I just checked the script building the root image for vmtest. [1]
It doesn't install libpcap.

If our approach is to capture the packets in a file, and let developers
download the file, it would be a simple and straight forward solution.
If we want a log in text, it would be more complicated to parse
packets.

Martin & Stanislay,

WDYT about capture packets in a file and using libpcap directly?
Developers can download the file and parse it with tcpdump locally.

thinking out loud...

Re: libpcap (instead of tcpdump) part. I am not very experienced in libpcap. I don't have a strong preference. I do hope patch 1 could be more straight forward that no need to use loops and artificial udp packets to ensure the tcpdump is fully ready to capture. I assume using libpcap can make this sync part easier/cleaner (pthread_cond?) and not too much code is needed to use libpcap?

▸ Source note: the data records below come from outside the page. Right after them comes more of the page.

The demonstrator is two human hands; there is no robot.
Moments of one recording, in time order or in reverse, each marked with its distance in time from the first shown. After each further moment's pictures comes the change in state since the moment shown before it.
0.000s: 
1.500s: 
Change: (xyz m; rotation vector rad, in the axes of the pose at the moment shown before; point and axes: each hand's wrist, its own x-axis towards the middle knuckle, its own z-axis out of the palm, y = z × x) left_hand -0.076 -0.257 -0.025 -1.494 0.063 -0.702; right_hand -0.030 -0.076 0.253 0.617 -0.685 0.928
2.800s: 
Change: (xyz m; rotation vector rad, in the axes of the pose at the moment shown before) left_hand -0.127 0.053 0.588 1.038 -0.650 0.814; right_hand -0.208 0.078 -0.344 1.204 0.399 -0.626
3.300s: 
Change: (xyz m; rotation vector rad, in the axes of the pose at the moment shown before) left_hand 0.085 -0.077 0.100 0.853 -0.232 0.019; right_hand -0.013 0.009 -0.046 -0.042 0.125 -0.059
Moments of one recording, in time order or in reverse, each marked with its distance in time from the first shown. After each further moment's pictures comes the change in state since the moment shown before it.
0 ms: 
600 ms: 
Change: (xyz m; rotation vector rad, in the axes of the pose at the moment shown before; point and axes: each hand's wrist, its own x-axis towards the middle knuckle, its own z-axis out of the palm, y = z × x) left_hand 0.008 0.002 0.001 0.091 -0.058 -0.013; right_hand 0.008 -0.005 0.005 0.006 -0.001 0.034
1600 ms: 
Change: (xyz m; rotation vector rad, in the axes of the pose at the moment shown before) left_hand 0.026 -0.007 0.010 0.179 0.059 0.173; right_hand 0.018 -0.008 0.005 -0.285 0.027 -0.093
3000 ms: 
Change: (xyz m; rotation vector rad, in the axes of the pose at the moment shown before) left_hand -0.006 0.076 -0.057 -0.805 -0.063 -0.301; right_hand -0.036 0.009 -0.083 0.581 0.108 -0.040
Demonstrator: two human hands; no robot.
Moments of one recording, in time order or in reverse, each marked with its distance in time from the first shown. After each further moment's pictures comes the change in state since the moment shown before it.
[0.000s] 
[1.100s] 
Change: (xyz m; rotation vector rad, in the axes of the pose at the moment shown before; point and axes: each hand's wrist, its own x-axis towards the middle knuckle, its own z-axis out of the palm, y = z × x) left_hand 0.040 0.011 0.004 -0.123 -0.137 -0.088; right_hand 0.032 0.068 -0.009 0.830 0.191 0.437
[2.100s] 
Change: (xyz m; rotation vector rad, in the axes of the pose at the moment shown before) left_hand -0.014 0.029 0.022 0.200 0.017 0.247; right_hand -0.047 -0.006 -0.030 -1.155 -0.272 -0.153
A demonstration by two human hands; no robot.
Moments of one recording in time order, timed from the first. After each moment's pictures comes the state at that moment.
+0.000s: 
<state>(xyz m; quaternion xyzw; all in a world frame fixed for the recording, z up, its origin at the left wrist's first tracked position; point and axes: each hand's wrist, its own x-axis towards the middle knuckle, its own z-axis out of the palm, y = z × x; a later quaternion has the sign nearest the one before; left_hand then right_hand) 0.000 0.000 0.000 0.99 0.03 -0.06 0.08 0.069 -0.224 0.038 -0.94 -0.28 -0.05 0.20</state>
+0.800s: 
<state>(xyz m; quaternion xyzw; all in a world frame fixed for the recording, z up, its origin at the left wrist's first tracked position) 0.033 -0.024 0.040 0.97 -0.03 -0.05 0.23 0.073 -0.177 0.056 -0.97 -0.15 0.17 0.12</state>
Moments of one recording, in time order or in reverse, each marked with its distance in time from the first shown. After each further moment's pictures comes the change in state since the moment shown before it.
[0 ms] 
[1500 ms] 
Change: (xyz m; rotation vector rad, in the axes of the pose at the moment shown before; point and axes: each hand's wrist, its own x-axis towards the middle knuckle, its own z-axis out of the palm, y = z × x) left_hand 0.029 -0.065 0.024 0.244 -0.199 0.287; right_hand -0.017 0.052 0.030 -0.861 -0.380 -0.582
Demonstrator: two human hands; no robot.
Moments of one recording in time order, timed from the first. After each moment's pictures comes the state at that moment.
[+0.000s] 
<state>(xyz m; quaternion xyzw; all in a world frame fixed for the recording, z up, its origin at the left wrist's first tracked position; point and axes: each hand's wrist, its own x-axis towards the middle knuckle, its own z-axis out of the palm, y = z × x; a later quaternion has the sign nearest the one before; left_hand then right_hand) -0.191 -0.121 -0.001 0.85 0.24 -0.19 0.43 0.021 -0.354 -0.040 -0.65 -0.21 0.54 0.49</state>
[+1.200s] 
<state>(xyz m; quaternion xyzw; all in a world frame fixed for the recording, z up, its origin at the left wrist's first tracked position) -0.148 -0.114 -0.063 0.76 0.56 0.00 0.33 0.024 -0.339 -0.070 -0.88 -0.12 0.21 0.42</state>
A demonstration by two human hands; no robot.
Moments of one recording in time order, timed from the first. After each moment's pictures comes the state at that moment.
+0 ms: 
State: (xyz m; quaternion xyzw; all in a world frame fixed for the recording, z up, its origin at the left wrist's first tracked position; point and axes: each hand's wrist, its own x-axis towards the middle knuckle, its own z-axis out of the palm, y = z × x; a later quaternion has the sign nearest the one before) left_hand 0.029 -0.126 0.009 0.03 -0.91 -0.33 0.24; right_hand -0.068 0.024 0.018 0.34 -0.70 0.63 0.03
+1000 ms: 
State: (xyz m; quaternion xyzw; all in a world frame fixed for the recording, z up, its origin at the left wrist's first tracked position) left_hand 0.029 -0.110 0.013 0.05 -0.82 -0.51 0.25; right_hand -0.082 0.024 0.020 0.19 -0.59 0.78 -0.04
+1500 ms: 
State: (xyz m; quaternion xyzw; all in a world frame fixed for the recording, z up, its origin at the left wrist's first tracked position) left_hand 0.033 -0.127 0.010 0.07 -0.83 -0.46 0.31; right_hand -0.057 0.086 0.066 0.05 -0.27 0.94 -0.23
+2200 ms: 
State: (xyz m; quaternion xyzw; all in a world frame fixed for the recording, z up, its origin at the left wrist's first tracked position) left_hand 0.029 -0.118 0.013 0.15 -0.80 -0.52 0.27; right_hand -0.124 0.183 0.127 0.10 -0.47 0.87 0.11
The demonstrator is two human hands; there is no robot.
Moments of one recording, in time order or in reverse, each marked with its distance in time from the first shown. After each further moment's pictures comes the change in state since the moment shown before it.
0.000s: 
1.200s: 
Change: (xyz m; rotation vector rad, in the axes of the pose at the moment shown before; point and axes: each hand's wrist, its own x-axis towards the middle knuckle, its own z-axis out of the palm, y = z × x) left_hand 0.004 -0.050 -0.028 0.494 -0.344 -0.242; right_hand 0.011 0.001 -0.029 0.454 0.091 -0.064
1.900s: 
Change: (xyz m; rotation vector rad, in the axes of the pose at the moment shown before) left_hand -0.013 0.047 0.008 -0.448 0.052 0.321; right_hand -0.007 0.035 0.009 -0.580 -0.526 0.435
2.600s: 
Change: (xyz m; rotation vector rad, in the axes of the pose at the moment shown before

Re: dump to file and download by developer. If I read patch 1 correctly, it only dumps everything at the end of the test (by calling traffic_monitor_report). imo, it lost the chronological ordering with other ASSERT_* logs and does not make a big difference (vs downloading as a file).

The developer needs to go through another exercise to figure out (e.g.) a captured packet may be related to a ASSERT_* failure by connecting the timestamp between the ASSERT_* log and the captured packet (afaik, there is a timestamp in the CI raw log). Ideally, the packet can be logged to stderr/out as soon as it is captured such that the developer can still sort of relate the packet with the other ASSERT_*() log around it.